It is really easy to buy weed in Chula Vista.

All you need is cash, a valid ID, and a copy of the San Diego Reader – an alternative weekly newspaper where unlicensed pot shops advertise discounts and customer loyalty programs.

There are currently nine unlicensed marijuana dispensaries in Chula Vista. All but one of them are in the southwestern part of the city, along Third Avenue and Broadway.

Chula Vista has been engaged in an endless game of whack-a-mole for years. As soon as the city shuts down one dispensary, another opens. Since 2014, the city has closed more than 35 unlicensed stores.

“We’ve had operators open up at locations where either the same or a different operator was previously shut down,” said Deputy City Attorney Megan McClurg. “We’ve also had operators open up, we’ve shut them down, and then the operator just relocates to another address, sometimes just down the street.”

Although illegal pot shops are nothing new to Chula Vista, McClurg has noticed an increase since the state legalized recreational marijuana in November 2016.

“There has definitely not been a decrease since November 2016,” she said. “In fact, we are seeing increasingly defiant, unlawful operators who are motivated to operate in violation of the law for as long as possible.”

Previously, operators would voluntarily shut down once the city notified them. But now the city sees more operators and landlords who appear to know the entire operation is illegal, she added.

Chula Vista currently has a ban on marijuana. The City Council approved a set of regulations in March and residents will vote on a cannabis tax in November.
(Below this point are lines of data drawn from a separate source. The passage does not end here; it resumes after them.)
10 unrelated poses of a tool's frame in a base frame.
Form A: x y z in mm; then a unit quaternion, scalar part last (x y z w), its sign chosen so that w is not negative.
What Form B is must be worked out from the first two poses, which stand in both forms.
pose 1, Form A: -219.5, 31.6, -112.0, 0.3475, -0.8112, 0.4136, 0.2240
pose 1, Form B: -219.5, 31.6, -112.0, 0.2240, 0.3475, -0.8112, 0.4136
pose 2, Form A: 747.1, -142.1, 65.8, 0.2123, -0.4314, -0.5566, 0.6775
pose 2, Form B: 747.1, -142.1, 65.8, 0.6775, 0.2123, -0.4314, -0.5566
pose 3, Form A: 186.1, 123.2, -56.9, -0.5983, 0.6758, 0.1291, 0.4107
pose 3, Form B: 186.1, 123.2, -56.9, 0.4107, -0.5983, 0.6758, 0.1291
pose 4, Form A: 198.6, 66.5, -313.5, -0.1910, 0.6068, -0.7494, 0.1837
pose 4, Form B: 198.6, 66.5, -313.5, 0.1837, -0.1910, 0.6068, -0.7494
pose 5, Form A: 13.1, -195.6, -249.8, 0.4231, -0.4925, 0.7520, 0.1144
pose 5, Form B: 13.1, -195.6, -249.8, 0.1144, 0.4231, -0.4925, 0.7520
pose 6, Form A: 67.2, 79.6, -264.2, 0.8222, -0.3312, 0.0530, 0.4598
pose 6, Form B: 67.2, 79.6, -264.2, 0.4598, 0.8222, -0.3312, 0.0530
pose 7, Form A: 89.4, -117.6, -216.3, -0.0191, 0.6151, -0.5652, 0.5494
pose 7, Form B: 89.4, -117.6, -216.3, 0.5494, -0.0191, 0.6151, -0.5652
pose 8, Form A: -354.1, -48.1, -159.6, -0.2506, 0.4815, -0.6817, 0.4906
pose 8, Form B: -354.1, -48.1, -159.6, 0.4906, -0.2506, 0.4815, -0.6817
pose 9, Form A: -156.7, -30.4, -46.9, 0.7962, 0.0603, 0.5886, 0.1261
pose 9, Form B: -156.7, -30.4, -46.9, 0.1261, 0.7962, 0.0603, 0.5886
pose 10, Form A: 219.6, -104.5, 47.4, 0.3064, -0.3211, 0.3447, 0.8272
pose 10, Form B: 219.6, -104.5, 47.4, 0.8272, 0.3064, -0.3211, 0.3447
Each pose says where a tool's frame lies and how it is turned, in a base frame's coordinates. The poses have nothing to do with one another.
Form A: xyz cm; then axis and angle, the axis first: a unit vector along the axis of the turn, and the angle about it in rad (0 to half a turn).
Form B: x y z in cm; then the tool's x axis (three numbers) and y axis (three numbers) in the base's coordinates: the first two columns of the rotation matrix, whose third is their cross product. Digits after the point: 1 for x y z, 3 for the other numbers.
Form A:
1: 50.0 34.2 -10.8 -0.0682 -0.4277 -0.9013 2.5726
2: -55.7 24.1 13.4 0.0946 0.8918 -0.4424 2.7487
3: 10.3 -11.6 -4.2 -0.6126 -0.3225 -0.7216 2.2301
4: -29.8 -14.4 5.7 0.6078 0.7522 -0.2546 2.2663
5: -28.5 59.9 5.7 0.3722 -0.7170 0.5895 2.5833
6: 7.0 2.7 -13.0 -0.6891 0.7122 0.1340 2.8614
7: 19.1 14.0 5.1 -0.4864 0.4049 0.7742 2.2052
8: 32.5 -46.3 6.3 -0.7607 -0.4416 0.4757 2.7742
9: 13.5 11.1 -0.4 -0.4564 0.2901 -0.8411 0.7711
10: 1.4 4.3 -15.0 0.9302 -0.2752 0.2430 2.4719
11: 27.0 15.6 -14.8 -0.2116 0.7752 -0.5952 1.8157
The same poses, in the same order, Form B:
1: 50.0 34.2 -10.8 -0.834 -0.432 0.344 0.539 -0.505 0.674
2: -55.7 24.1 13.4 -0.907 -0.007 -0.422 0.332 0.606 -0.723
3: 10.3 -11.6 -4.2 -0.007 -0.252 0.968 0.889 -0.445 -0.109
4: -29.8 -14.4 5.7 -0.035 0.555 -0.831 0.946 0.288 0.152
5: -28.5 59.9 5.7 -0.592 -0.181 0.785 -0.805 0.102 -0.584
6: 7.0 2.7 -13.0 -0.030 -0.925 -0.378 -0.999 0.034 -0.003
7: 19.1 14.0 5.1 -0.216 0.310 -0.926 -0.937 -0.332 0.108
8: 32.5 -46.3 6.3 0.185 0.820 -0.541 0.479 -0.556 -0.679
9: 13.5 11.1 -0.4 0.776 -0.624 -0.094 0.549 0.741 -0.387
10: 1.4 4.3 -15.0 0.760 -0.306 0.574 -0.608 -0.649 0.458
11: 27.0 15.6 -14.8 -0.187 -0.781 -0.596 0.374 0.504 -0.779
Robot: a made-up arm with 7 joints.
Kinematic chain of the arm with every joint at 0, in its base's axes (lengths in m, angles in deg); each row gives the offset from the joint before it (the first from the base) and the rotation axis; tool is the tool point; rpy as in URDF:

If the tax is approved, the city will issue permits as early as the first quarter of 2019.

But until then, every store selling marijuana in Chula Vista is operating illegally.

Despite being illegal, all of Chula Vista’s dispensaries are listed on Weedmaps, a website that lists the address and hours of cannabis storefronts. At least three dispensaries advertise on the San Diego Reader and two hire sign spinners to attract more customers.

All of them are busy.

More than a dozen customers walked into the Chula Vista Fire House on Main Street during a 10-minute span on Wednesday afternoon. One of the customers was dropped off by an Uber driver who waited outside while the customer bought drugs.

Employees at the store – and every other dispensary visited by the San Diego Union-Tribune – declined to comment.

“No one is going to want to talk to you,” said an employee at the Chula Vista Collective, one of two Third Avenue dispensaries that hire sign spinners.

Chula Vista’s dispensaries are all fairly similar.

The usual layout is a small room with a glass counter where a security guard checks your ID. First-time customers usually get a 10 percent discount.

Once given the go-ahead, customers walk into a larger showroom, usually with wooden floors, white walls, glass display cases, and hip-hop playing in the background.

Inside the display cases are pre-rolled joints, edibles, grams of various types of marijuana buds, pipes, and bongs. Some stores have coolers filled with cannabis-infused drinks and ice cream.

Behind the display cases are the bud-tenders, usually two or three young women who help customers find the right kind of product. Some of the stores have a sign telling customers not to harass their employees.

They sell bongs for $50, grams for $10, and a wide variety of produces like cheese-flavored chips called Wheetos, cannabis-infused soda called “legal,” and a marijuana-infused michelada mix.

Some of the stores are open 24/7 and hire enough staff – including private security guards – to keep those hours.

Unlicensed cannabis retailers also pay for advertising. The full-page ad on the San Diego Reader for Chula Vista Exotica boasts the store’s “non-Profit” status, “Lab-tested flowers,” and three security guards.

The Reader declined to comment when asked about profiting from illegal pot shops.

Several challenges prevent Chula Vista from shutting down illegal dispensaries quickly.

Operators hide their identities and have enough money to fend off closure efforts. Complicit landlords receive above-market rates and city resources in code enforcement, the police department, and the city attorney’s office are stretched thin, McClurg said.

Still, Chula Vista wants to be more aggressive.

The first step is raising civil fines. Current fines are $2,500 per day. If voters approve the cannabis tax in November, fines will be $10,000 per day. Chula Vista plans to use some of the cannabis tax revenues to beef up the city’s enforcement resources.

The city hopes added resources will help. But they don’t expect to get rid of all illegal pot shops.

“We do not expect that problem simply to ‘go away because we’ve started licensing ‘legal’ businesses,” City Attorney Glen Googins wrote in an email. “This is not what has occurred in other jurisdictions (including San Diego).”

The city is also looking to hire a criminal prosecutor to speed up the closure process.

Criminal prosecution tends to be a quicker enforcement tool than civil enforcement, partly because of constitutional rights to a speedy trial in the criminal process. Additionally, criminal prosecution opens up the possibility of obtaining search warrants that allow seizures.

Chula Vista included the position in their city budget and staff hope to find funding for the position by the end of the year.

Until then, anyone 21 and older in Chula Vista can walk into an unlicensed dispensary and get a 10 percent discount for being a first-time shopper.